IAAF-Ranking basiert alleine auf sportlichen Leistungen

Mihambos Leistung diente dem Leichtathletik-Weltverband IAAF dann auch als einer der Beweise für die Qualität der Veranstaltung in Doha. Schon kurz nach Ende der Titelkämpfe verschickte der Verband eine Mitteilung, in der ausführlich erklärt wird, warum diese WM "die beste aller Zeiten" gewesen sei. "Gemessen an der Qualität", so wird IAAF-Präsident Sebastian Coe zitiert. Unmenschliche Hitze für Marathonläufer und Geher, wenige Zuschauer im Stadion, maue Stimmung, Korruption bei der WM-Vergabe - die Dinge, die weltweit von dieser ersten Leichtathletik-WM in einem arabischen Land in Erinnerung bleiben werden, klammert die IAAF bei ihrer Betrachtung gänzlich aus. Ihr Ranking basiert allein auf den Leistungen der Athleten. Und danach liegt Doha vor London 2017 und Sevilla 1999.

"Die Athleten der Welt haben die beste Show in der Geschichte der Leichtathletik-Weltmeisterschaften gezeigt, gemessen am Wettkampf-Leistungs-Ranking, das als objektives Maß für die Qualität einer internationalen Meisterschaft genutzt wird", sagte Coe. Als beste Leistung der Frauen führt die IAAF Mihambos 7,30-Meter-Satz auf. Als beste Leistungen der Männer die drei 22,90er-Weiten im irren Kugelstoß-Finale mit Joe Kovacs, Tom Walsh und Ryan Crouser.

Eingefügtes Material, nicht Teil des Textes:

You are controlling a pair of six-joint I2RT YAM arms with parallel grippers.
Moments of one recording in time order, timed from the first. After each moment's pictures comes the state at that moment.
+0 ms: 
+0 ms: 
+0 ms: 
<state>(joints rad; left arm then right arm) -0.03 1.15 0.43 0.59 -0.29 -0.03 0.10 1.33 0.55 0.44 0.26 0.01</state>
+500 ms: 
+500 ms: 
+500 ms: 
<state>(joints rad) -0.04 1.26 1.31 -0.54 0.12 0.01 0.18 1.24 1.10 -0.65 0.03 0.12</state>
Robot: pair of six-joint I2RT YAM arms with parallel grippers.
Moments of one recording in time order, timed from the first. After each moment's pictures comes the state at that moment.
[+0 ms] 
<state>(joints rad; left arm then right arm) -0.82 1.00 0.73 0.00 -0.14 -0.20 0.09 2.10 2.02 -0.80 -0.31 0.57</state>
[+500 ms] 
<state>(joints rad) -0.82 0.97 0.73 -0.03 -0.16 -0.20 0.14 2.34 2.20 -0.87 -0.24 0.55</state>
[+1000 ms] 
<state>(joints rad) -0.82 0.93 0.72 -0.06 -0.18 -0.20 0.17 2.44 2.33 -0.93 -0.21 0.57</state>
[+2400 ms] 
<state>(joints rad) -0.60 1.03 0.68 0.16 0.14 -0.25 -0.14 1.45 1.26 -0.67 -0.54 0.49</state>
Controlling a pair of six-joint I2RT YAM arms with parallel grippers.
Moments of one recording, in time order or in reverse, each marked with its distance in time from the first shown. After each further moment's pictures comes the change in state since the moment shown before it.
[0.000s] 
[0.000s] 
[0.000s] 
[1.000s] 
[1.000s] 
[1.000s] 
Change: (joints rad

Reines Leistungsdenken nicht mehr zeitgemäß

So kann man das natürlich sehen. Doch dieses reine Leistungsdenken ist eigentlich längst nicht mehr zeitgemäß. Es geht nicht mehr nur um höher, weiter, schneller. Das verbietet die Doping-Problematik ebenso wie ein modernes Sportverständnis. Es geht darum, die Menschen mitzureißen und zu begeistern. Und dafür bedarf es mehr als herausragender Leistungen und bombastischer Light-Shows. Der Leichtathletik-WM in Doha hat Herz und Seele gefehlt. Und das sind entscheidende Faktoren, die nicht mit Stoppuhr oder Maßband zu erfassen sind.